[Assigned task] Where the string "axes" occurs in the material below, report the whole line.

[Task inputs]
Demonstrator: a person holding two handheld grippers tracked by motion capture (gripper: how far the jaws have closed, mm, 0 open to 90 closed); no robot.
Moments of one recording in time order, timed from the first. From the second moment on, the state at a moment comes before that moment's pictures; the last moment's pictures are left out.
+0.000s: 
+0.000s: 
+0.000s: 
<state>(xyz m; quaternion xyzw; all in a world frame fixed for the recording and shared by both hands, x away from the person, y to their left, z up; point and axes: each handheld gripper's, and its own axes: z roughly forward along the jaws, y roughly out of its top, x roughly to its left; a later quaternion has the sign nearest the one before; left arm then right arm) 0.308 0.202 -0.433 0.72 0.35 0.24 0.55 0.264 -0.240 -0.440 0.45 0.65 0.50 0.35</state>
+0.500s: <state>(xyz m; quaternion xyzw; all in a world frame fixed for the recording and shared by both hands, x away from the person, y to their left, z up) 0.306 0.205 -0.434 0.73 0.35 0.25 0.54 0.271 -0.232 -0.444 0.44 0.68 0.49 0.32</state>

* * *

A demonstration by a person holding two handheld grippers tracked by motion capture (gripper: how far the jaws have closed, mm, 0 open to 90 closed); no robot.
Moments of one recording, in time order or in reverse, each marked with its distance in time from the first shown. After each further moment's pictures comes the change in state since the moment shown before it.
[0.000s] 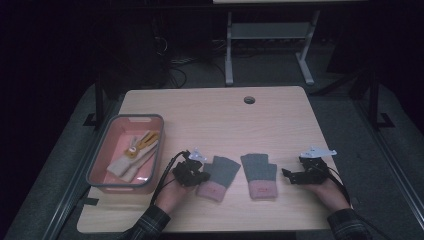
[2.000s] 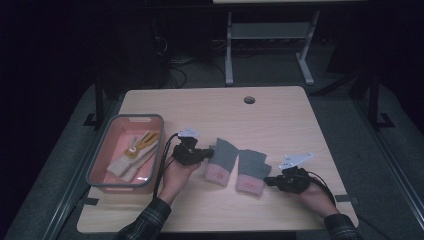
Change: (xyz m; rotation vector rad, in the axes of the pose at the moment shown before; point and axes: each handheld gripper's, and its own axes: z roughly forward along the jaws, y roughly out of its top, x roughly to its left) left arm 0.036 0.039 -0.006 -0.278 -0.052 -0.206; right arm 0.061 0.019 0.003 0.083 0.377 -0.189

[Exercise answer]
<state>(xyz m; quaternion xyzw; all in a world frame fixed for the recording and shared by both hands, x away from the person, y to their left, z up; point and axes: each handheld gripper's, and its own axes: z roughly forward along the jaws, y roughly out of its top, x roughly to its left; a later quaternion has the sign nearest the one before; left arm then right arm) 0.308 0.202 -0.433 0.72 0.35 0.24 0.55 0.264 -0.240 -0.440 0.45 0.65 0.50 0.35</state>
Change: (xyz m; rotation vector rad, in the axes of the pose at the moment shown before; point and axes: each handheld gripper's, and its own axes: z roughly forward along the jaws, y roughly out of its top, x roughly to its left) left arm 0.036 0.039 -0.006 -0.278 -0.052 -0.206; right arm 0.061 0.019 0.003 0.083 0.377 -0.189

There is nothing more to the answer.